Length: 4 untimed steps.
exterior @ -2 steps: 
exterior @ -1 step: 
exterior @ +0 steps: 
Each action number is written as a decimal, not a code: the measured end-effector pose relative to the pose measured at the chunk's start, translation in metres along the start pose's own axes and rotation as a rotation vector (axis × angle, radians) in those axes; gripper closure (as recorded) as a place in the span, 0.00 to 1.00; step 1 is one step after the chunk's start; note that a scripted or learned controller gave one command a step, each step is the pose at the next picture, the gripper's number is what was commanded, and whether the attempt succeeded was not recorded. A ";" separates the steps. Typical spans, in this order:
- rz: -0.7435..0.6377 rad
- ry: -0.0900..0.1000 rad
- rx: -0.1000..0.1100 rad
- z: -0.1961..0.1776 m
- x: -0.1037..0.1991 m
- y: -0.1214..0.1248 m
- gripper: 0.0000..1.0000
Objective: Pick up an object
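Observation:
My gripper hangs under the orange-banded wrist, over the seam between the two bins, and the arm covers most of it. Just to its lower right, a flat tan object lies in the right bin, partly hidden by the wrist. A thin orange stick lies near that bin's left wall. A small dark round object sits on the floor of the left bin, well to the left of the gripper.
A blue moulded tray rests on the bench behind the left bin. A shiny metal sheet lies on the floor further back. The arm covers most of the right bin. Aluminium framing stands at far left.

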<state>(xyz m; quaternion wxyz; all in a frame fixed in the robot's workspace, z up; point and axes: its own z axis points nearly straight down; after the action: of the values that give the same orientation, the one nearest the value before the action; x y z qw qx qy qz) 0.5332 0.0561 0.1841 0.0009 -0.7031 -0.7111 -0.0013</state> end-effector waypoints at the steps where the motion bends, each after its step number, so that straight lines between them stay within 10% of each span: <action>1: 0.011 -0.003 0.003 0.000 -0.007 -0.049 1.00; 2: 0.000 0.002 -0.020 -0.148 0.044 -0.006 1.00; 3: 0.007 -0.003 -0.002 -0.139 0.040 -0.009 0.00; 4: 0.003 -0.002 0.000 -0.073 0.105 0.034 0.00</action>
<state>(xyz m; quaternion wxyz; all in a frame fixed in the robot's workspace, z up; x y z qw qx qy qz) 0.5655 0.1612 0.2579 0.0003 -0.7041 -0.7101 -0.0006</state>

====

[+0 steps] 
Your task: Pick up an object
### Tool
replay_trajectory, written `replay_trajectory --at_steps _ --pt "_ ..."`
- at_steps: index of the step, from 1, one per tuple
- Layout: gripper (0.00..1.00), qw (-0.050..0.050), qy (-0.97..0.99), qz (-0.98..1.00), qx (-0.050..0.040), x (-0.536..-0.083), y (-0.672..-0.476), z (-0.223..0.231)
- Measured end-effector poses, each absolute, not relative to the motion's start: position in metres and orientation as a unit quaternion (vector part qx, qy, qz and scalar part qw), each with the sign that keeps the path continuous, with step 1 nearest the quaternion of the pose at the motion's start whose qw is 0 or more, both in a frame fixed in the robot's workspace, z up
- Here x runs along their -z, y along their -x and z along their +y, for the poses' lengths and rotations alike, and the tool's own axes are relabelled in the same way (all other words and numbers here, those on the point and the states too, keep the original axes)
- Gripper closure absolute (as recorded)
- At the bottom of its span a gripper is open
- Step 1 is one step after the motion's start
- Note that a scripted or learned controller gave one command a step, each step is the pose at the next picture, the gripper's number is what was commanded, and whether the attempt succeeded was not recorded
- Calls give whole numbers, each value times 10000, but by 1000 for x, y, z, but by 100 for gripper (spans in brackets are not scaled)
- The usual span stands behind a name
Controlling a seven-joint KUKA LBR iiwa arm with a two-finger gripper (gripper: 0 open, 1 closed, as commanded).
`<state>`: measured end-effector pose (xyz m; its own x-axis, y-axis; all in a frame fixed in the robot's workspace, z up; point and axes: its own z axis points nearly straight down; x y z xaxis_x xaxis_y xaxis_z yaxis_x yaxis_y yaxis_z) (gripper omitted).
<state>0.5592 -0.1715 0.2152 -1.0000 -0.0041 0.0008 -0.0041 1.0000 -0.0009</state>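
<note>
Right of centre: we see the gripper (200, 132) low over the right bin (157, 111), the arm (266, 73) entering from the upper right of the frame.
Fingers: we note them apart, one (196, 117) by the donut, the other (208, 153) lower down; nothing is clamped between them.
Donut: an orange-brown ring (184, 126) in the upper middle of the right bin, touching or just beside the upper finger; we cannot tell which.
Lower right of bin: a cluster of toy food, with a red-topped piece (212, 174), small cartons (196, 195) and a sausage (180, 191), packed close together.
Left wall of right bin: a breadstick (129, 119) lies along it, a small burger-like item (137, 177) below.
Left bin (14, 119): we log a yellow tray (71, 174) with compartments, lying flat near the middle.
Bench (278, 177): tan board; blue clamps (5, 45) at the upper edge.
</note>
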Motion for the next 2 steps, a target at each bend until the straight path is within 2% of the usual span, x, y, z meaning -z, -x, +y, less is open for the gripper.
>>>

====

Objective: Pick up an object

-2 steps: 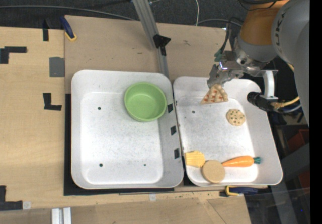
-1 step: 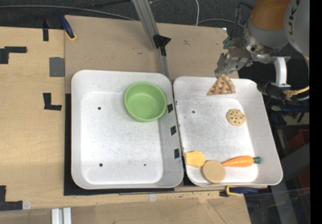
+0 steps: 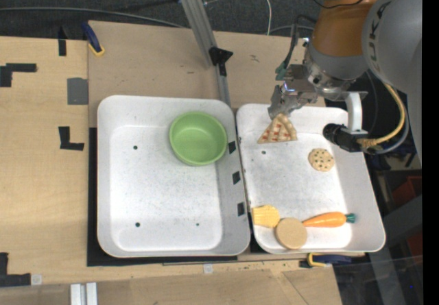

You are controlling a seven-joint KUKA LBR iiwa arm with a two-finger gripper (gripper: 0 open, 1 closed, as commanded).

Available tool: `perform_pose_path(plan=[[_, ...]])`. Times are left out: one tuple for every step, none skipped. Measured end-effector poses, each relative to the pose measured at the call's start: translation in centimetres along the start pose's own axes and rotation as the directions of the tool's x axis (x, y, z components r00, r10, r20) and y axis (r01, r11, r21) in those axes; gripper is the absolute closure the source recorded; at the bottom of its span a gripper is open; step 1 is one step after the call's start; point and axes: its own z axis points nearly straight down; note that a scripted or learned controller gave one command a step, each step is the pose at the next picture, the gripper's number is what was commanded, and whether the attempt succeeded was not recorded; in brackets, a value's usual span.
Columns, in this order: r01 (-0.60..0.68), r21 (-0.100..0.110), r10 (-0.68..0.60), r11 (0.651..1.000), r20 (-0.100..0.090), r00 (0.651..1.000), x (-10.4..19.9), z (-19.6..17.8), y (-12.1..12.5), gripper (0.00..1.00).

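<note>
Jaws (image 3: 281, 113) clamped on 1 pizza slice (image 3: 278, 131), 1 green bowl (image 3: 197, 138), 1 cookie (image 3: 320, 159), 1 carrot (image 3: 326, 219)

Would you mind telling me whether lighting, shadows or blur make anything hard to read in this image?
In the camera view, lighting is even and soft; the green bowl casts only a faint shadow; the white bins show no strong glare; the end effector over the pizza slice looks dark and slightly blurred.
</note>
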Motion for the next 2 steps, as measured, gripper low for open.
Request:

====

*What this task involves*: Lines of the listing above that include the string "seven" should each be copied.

*The answer*:
Controlling a seven-joint KUKA LBR iiwa arm with a two-finger gripper (gripper: 0 open, 1 closed, as commanded).
You are controlling a seven-joint KUKA LBR iiwa arm with a two-finger gripper (gripper: 0 open, 1 closed, as commanded).

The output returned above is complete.